• _DATA TO PROCESS_
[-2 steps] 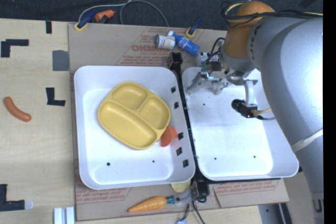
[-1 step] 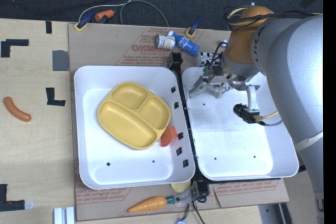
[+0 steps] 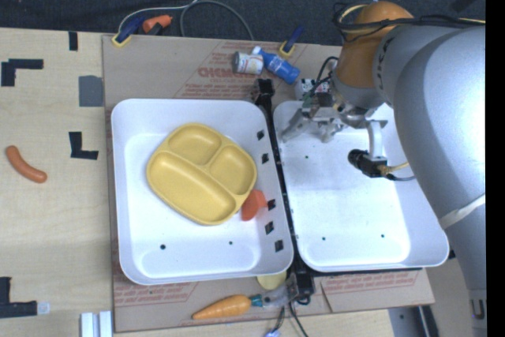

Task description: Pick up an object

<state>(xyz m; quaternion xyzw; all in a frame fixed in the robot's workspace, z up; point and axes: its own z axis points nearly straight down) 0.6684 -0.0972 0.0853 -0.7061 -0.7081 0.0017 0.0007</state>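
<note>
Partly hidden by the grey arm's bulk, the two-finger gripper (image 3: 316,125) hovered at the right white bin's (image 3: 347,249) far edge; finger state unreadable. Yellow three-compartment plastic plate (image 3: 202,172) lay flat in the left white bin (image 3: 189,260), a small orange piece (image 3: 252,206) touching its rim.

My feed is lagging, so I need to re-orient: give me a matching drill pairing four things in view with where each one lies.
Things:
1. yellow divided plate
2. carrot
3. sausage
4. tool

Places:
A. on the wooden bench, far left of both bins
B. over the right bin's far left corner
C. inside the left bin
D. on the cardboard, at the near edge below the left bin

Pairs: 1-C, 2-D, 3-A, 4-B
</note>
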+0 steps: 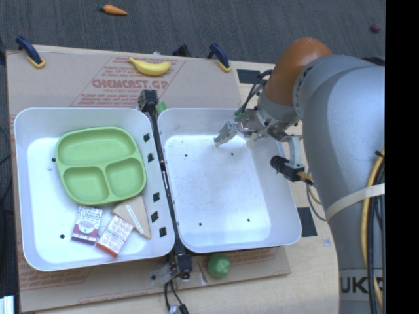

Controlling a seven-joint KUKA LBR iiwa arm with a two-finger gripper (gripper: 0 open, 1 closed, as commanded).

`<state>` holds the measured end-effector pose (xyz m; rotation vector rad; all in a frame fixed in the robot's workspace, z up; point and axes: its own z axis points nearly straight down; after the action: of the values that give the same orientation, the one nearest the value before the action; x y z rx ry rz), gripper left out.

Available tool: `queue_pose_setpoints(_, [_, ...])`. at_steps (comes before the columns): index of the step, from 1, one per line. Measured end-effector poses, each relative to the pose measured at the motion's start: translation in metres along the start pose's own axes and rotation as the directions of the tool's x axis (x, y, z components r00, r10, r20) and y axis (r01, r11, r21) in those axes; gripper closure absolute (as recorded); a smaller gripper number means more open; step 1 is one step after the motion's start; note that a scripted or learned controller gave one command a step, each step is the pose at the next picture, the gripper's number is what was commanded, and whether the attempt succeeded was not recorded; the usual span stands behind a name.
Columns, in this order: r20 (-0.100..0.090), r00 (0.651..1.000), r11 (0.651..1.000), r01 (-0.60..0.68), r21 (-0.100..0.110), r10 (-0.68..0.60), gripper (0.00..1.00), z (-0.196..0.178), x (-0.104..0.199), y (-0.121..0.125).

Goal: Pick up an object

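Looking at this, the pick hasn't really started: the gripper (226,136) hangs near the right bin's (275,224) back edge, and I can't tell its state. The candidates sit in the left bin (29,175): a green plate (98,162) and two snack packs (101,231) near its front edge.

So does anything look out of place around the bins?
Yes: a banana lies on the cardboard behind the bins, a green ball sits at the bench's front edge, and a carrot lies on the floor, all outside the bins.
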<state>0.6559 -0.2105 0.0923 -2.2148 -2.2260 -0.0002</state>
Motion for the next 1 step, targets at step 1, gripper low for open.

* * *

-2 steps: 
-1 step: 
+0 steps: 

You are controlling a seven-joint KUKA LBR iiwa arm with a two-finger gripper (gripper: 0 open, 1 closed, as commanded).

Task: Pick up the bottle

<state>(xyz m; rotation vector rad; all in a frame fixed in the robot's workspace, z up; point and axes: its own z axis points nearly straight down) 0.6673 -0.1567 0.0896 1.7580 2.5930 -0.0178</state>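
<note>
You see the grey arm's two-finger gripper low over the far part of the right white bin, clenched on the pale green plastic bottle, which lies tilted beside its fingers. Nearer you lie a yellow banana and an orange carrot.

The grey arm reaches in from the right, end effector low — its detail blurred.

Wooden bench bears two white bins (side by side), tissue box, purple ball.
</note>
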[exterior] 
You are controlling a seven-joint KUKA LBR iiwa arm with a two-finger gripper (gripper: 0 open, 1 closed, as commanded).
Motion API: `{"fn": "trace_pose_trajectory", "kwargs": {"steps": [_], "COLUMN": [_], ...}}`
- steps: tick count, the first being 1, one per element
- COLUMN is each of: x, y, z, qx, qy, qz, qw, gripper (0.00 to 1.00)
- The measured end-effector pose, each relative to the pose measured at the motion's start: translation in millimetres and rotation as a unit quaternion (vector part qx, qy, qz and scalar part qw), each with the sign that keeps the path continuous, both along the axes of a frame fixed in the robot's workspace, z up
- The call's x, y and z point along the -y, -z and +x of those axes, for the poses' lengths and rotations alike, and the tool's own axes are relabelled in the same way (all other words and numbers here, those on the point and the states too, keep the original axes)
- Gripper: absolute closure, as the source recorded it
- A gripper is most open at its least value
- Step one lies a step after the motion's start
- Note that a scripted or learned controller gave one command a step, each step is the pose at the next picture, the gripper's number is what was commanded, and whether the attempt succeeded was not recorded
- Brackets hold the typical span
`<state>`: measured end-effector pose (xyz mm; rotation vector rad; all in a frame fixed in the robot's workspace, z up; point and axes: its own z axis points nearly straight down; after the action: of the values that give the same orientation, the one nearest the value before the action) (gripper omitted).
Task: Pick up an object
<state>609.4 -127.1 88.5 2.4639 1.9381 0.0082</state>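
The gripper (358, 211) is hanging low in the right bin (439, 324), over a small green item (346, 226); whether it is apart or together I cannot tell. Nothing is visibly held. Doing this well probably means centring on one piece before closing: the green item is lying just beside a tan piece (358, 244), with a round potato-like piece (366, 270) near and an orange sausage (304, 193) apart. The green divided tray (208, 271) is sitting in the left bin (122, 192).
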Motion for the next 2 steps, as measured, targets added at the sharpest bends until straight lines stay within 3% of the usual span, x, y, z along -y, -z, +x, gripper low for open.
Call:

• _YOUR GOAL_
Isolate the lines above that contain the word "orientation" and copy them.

• _COMPLETED TASK_
`<state>` holds the measured end-effector pose (xyz m; rotation vector rad; all in a frame fixed in the robot's workspace, z up; point and axes: its own z axis points nearly straight down; after the action: of the values that give the same orientation, the one nearest the value before the action; x y z rx ry rz), gripper left out.
`<state>`: measured end-effector pose (xyz mm; rotation vector rad; all in a frame fixed in the robot's workspace, z up; point and axes: its own z axis points nearly straight down; after the action: of the values that give the same orientation, the one nearest the value before the action) (gripper omitted).

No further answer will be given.